**Exercise requirements:**
Filter the listing below for "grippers" and report every line that has it.

**Data below:**

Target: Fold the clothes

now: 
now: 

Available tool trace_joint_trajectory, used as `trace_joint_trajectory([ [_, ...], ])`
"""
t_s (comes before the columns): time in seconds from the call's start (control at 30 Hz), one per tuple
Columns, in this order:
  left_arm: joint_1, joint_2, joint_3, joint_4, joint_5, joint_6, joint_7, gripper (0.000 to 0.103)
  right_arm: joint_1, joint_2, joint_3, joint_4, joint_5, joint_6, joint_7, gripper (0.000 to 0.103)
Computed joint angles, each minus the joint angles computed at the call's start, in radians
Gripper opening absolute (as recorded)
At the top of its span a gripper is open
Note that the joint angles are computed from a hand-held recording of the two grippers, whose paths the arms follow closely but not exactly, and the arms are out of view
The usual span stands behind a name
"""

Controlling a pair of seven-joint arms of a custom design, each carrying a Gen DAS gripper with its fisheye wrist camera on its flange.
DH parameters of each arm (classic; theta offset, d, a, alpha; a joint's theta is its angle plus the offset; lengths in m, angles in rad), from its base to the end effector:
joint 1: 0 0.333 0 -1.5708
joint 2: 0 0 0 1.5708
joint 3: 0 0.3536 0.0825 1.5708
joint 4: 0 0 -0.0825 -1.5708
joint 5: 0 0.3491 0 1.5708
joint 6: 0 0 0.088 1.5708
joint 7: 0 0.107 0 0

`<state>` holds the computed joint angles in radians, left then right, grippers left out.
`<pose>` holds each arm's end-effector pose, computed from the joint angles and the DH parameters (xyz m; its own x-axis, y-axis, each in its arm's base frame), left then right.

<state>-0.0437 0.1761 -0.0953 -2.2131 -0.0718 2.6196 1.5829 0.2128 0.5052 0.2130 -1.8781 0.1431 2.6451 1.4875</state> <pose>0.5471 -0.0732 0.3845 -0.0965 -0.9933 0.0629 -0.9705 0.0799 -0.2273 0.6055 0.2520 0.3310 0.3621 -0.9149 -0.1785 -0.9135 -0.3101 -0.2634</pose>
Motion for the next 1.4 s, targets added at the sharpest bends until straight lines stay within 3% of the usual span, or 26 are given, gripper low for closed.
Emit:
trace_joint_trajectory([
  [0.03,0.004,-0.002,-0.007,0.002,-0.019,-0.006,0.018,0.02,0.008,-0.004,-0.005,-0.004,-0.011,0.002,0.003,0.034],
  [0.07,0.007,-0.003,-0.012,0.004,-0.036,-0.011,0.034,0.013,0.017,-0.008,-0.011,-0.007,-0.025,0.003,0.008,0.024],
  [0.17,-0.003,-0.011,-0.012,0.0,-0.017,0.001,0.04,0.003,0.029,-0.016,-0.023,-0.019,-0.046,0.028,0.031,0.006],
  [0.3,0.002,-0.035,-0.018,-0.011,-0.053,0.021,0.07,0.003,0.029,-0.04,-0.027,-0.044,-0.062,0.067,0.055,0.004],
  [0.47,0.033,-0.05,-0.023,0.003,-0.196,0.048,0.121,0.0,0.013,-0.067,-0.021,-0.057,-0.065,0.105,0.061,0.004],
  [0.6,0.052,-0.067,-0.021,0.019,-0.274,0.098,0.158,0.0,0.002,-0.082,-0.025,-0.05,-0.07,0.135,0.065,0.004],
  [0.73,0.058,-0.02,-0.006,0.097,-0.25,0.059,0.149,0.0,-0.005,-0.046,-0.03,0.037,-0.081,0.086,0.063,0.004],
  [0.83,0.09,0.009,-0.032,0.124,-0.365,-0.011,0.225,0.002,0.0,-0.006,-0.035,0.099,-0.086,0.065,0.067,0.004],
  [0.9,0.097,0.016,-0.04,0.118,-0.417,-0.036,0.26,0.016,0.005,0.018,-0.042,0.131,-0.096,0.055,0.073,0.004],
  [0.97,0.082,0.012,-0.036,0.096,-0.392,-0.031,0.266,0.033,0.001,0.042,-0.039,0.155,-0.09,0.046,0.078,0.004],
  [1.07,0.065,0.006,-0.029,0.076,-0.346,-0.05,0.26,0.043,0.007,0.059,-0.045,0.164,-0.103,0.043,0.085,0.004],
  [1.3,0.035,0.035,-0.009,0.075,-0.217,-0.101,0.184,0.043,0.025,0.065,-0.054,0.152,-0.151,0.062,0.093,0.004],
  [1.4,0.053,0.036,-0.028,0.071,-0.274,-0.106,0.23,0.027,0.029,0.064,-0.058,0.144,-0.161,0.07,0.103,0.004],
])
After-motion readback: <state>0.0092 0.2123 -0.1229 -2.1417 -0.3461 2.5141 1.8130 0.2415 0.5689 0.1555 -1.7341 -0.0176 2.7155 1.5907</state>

**Written solution:**
Note that the joint angles are computed from a hand-held recording of the two grippers, whose paths the arms follow closely but not exactly, and the arms are out of view
`<state>` holds the computed joint angles in radians, left then right, grippers left out.

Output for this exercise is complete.